Misogyny in the movies and TV isn’t new and although I wasn’t expecting the Entourage movie to pass the Bechdel test … That’s pretty much the end of that sentence. Many HBO shows that I watch such as Game of Thrones and Girls use naked women to further a story or to provide a sense of realism. Well, as real as a world can be where whenever Marnie sings she doesn’t get eaten by dragons. Even GoT moved away from the constant sexposition and concentrated on having less boobies and more shedding of the blood of the innocent.
My problem isn’t with the nudity itself; it’s how the women are represented in the Entourage universe. In the land of Entourage, women throw themselves at Vince and his pals with the sole purpose of banging him. These woman are used as props to show how super totally important this actor is and women just wanna do it with him because he’s so important and talented and amazing. Besides the prop gals, any woman in the Entourage universe that has a job is portrayed as a no-nonsense bitch –she’s probably ragging it! – who screams and yells to get what she wants. Dana Gordon, Shauna the publicist, Sloan and Mrs. Ari are all women who if they existed in the real world would be still be treated as no-nonsense bitches who scream and yell to get what they want – they’re all ragging it! – even though they are smart, talented and oh crap, Entourage nailed it again.
The movie’s script was written by the show’s creator, who contrary to popular belief is not a teenage boy even though the dialogue is juvenile and basically a vessel to show more boobies.
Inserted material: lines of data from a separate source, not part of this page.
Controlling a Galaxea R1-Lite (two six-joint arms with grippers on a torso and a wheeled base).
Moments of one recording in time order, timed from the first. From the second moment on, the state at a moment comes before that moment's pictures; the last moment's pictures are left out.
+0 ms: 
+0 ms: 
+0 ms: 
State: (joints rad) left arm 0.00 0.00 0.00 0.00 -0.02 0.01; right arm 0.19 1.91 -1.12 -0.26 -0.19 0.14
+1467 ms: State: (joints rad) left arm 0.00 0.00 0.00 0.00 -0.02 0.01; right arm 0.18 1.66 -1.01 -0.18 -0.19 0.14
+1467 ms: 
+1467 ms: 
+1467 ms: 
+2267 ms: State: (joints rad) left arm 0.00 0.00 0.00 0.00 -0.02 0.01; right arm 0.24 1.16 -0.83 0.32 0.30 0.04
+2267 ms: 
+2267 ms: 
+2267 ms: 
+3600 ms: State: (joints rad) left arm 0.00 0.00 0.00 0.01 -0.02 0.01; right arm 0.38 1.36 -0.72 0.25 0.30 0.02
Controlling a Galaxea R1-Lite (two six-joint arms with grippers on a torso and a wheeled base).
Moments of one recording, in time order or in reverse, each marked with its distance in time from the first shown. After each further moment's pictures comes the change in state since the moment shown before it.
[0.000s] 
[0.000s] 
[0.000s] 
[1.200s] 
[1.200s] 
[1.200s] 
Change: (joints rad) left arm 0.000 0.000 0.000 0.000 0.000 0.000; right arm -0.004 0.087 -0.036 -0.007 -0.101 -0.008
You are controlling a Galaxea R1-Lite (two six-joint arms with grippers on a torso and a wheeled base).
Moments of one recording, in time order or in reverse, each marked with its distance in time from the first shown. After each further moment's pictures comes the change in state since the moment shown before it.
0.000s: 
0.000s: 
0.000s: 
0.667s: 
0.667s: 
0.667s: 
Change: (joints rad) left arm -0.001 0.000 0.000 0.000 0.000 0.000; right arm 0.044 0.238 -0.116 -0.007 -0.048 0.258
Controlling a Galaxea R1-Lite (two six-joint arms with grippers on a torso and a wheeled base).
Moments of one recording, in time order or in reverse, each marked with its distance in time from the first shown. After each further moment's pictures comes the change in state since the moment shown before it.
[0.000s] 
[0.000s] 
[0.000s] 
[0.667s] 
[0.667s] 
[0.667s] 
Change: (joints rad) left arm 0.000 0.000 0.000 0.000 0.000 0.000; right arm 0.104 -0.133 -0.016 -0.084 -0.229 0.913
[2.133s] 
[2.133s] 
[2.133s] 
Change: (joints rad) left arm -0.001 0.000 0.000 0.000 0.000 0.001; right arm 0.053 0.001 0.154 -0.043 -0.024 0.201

The problem is not that Doug Ellin – Entourage’s mastermind – was able to write and direct this movie, it’s that there was a demand for it. HBO was like, “YASSSSS let’s do this. Take some money that we could be using to greenlight shows that are about strong women who aren’t basket cases and give that dead Entourage horse another kick.”
I’m aware that I just became part of the problem for not only watching the movie but also writing about it. I can’t boycott HBO because the majority of the programs I watch come from there. Except for Vinyl and Togetherness. I tried with both and although they’re not as infuriating as the Entourage movie, they too have their own set of issues and unnecessary boobies.
Is this movie going to get a sequel? I’m too scared to ask the Internet but I fear that even if Entourage 2: As if Mark Wahlberg Doesn’t Have Enough Money Already, doesn’t get a sequel we’re not done with movies and TV shows where a group of dudes get carte blanche to do misogyny like it’s their full-time job. Also, boobies.